Can a matrix satisfy all three of the following properties? Consider an $n \times n$ matrix of the form
$$
A = \begin{bmatrix}
a_1 & a_2 & \ldots & a_{n-1} & a_n \\
1 \\
& 1 \\
& & \ddots \\
& & & 1
\end{bmatrix}
$$
for certain $a_1, \ldots, a_n \in \mathbb{R}$ (and zeroes in all blank spaces). Can this matrix ever (for some $n \in \mathbb{N}$ and some $a_1, \ldots, a_n \in \mathbb{R}$) satisfy all of the following three properties:


*

*$\lvert \lambda \rvert \leq 1$ for all eigenvalues $\lambda$ of $A$

*For all eigenvalues $\lambda$ with $\lvert \lambda \rvert = 1$, the algebraic multiplicity is equal to the geometric multiplicity

*There exists an eigenvalue $\lambda$ with $\lvert \lambda \rvert = 1$ and such that the multiplicity of $\lambda$ is greater than $1$?

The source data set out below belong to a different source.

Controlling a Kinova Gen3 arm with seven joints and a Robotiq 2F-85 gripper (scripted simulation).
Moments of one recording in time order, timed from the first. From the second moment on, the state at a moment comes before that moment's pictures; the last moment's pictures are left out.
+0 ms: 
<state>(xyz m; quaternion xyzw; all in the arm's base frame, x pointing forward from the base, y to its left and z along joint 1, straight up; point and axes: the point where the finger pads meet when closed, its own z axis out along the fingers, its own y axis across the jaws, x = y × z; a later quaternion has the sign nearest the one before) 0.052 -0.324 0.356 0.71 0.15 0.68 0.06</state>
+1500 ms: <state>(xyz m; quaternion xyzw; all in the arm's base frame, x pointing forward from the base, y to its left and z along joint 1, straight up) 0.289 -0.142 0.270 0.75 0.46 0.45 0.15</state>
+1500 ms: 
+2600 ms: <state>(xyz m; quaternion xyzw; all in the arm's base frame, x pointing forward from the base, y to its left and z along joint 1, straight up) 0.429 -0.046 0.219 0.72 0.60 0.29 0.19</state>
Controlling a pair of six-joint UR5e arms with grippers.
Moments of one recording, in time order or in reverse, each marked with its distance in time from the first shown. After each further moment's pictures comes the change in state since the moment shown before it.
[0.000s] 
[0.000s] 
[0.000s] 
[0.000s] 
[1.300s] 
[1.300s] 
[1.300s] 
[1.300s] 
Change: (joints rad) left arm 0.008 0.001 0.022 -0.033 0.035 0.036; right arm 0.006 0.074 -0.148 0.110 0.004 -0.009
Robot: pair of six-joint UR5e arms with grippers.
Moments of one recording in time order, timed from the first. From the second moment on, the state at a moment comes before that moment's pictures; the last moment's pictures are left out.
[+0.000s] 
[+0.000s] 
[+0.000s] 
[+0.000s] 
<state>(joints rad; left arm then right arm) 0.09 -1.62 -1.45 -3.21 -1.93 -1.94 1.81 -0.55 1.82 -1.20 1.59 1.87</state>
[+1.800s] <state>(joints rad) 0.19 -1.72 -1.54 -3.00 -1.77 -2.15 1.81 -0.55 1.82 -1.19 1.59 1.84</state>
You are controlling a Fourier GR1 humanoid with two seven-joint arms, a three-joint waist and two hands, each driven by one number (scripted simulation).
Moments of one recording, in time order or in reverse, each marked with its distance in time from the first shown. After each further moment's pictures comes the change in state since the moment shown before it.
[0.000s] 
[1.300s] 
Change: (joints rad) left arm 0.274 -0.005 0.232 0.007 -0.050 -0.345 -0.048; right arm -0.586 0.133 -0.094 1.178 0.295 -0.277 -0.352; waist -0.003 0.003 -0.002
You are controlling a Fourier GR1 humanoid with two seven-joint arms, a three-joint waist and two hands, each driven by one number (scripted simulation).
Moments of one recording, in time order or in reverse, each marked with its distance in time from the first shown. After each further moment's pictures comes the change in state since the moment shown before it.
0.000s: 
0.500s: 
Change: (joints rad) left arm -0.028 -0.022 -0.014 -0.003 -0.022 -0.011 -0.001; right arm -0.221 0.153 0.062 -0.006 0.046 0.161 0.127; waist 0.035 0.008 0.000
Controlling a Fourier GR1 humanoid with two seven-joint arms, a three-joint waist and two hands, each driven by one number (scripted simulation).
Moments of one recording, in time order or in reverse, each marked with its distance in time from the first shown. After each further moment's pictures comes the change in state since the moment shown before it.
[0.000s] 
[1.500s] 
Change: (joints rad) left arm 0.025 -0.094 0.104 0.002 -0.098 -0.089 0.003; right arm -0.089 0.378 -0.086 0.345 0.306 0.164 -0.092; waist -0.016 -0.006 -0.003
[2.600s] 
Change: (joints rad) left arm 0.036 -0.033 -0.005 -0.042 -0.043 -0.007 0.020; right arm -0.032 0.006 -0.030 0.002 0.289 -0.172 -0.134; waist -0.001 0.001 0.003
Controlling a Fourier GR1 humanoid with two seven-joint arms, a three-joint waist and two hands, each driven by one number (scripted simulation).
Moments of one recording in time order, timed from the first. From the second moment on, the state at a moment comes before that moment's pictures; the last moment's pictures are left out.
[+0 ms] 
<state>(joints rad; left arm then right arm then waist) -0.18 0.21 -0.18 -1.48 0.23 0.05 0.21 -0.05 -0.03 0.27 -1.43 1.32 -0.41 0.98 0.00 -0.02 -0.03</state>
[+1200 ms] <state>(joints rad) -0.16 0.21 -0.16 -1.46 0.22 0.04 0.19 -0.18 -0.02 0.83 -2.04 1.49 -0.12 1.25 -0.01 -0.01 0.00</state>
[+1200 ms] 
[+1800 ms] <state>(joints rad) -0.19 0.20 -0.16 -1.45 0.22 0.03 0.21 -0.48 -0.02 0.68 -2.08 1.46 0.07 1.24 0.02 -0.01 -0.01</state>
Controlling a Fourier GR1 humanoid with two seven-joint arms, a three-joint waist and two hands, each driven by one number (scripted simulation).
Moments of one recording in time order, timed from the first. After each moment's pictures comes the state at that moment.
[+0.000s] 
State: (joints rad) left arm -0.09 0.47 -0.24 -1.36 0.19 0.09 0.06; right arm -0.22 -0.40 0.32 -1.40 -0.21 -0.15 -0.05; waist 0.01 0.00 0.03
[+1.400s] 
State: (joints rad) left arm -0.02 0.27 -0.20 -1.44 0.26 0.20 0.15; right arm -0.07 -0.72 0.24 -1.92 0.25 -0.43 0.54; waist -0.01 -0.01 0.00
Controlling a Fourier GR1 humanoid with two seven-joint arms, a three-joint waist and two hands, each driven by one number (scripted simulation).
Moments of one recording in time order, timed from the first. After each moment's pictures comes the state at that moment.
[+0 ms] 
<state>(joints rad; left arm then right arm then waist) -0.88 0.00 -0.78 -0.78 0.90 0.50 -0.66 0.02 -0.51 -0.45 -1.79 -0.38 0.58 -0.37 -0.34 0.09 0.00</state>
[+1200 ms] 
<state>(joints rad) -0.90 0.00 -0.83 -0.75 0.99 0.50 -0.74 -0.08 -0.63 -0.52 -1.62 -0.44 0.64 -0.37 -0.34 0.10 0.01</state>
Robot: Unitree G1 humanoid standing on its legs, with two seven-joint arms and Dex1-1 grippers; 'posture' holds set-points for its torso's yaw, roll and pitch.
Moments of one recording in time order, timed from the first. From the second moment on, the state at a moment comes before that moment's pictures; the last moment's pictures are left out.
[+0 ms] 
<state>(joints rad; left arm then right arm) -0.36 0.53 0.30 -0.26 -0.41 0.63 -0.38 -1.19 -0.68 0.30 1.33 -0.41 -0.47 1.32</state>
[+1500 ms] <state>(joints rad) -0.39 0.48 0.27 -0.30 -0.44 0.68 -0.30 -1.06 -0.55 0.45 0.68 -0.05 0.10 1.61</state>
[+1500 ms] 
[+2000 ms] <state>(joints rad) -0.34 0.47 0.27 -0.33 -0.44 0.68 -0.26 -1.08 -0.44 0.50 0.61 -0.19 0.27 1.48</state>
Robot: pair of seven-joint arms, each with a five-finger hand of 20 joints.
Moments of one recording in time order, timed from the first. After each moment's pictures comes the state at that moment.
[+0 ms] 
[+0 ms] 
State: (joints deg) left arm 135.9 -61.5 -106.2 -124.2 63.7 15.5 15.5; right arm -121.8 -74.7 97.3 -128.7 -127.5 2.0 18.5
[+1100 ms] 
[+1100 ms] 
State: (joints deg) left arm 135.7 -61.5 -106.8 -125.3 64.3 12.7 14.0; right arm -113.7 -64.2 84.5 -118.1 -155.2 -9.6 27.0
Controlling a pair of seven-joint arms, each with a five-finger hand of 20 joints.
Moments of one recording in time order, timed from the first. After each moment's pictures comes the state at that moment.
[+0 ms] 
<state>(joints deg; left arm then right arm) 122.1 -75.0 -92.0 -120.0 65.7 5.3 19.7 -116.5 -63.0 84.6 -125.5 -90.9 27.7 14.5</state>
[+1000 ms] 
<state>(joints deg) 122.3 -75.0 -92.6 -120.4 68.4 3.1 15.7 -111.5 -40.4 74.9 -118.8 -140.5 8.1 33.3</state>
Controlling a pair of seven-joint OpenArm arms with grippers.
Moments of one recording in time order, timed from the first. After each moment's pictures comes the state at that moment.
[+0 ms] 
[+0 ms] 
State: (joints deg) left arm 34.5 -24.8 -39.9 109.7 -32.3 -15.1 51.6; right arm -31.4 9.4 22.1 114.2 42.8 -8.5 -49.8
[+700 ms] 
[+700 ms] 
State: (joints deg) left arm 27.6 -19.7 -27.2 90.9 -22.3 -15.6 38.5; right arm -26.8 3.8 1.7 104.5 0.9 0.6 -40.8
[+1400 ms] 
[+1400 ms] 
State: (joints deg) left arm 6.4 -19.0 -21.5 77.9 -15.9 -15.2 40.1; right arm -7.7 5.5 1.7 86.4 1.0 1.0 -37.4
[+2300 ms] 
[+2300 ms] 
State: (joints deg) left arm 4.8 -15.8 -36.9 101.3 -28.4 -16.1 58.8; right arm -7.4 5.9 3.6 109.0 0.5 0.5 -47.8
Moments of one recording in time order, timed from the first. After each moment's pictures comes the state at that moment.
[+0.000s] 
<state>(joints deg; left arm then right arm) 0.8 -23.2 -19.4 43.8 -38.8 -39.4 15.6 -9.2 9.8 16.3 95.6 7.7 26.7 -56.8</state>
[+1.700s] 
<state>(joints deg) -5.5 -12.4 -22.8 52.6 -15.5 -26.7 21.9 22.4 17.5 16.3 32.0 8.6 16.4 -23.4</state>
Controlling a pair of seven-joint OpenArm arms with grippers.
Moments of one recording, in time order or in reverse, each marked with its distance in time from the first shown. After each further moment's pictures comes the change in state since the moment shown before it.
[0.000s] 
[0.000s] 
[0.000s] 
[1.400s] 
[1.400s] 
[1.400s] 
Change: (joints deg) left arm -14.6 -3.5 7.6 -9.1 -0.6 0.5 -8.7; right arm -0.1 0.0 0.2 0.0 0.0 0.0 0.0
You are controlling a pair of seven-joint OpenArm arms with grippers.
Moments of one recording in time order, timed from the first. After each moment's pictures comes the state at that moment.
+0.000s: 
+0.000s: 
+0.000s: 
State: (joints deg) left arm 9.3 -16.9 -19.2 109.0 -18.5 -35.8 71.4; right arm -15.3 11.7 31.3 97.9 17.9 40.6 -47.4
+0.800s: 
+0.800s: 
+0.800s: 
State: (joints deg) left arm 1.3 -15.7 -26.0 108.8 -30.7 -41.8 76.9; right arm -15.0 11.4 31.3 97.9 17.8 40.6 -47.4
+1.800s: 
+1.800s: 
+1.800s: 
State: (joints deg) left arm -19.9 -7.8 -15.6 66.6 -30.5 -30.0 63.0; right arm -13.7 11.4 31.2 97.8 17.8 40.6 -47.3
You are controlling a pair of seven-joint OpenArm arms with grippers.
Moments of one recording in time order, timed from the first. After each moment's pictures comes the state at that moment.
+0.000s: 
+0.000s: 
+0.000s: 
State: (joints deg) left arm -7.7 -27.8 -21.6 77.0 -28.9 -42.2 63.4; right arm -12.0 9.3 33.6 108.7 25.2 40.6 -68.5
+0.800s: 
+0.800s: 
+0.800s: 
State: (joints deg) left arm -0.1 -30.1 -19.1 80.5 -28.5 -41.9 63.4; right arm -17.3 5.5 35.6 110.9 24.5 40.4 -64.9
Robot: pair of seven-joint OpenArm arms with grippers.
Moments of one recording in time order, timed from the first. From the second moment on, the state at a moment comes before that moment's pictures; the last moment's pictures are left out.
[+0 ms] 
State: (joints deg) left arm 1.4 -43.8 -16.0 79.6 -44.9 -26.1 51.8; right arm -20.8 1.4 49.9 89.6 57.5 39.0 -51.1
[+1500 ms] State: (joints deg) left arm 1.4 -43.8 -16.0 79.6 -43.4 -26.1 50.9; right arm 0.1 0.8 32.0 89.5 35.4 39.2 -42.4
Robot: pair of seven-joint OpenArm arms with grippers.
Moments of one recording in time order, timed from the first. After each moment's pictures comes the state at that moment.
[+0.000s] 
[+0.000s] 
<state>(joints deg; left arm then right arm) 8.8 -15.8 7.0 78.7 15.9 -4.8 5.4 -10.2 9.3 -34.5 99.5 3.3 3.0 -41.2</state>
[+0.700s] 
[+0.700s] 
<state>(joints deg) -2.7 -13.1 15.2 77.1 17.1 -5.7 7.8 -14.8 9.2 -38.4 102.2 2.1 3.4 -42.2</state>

Note that I do not require $A$ to be invertible. I don't immediately see why such a matrix can't exist, but if it could, that would lead to a counterexample to some unproven theorem in my course notes.
I calculated by hand that such a matrix can not exist for $n \leq 3$.
 A: The answer is no. Your matrix $A$ is an avatar of a companion matrix. The geometric multiplicity of an eigenvalue of such a matrix is always $1$;
A: To expand upon the answer by loup blanc, the minimal polynomial of$~A$ is of degree$~n$, namely it is $X^n-a_1X^{n-1}-a_2X^{n-2}-\cdots-a_n$. If some eigenvalue$~\lambda$ had geometric multiplicity${}>1$ then there would to the contrary exist a monic polynomial of degree less than$~n$ that annihilates$~A$ (for instance the one obtained by dividing its characteristic polynomial by one factor $X-\lambda$). The conditions involving $|\lambda|$ are red herrings and can be left out; just that condition that some$~\lambda$ has geometric multiplicity${}>1$ is imposisble.
To prove that no monic polynomial$~P$ with $\deg(P)<n$ annihilates$~A$, it suffices to compute that $(0~0~\ldots~0~1)\cdot P[A]\neq0$. To see why geometric multiplicity${}>1$ for$~\lambda$ means that the exponent$~d$ of $X-\lambda$ in the characteristic polynomial can be lowered while still obtaining an annihilating polynomial, consider the action of $A-\lambda I$ restricted to the generalised eigenspace $E_\lambda$ for$~\lambda$, which has dimension$~d$ (by definition some power of $A-\lambda I$ will act as$~0$ on$~E_\lambda$). The (ordinary) eigenspace for$~\lambda$ is the kernel of this action, and if it has dimension at least$~2$, then the image of this restriction of $A-\lambda I$ has dimension at most $d-2$, and so at most $d-2$ more applications of $A-\lambda I$ (each lowering the dimension by at least$~1$) suffice to reduce that image to$~0$. All in all that is at most $d-1$ applications of $A-\lambda I$, and so a power $(X-\lambda)^{d-1}$ suffices for an annihilating polynomial.
A: You can use the following property of a matrix:
Given some n by n matrix, A, the trace of the matrix is equivalent to the sum of its eigenvalues.
The sum of the eigenvalues of the matrix is:
trace (A) =  $a_{1}$ + 0(n-1)
= $a_{1}$ = $\lambda$
Using the above theorem, we can then clearly see the following must hold true:
1.) $\left | \lambda \right | \leq 1 $ iff  $\lambda = 0$ or $\lambda = 1$
2.) The  geometric multiplicity of the matrix is therefore equivalent to the multiplicity of the eigenvalue  $a_{1}$ = 1.
3.) It follows from our first conclusion that the if $\lambda = 1$, the multiplicity must be equal to the number of places in the diagonal that the number 1 occurs. In your example, this can be no more than 1 time. Therefore, the multiplicity of the non-zero value is at most 1.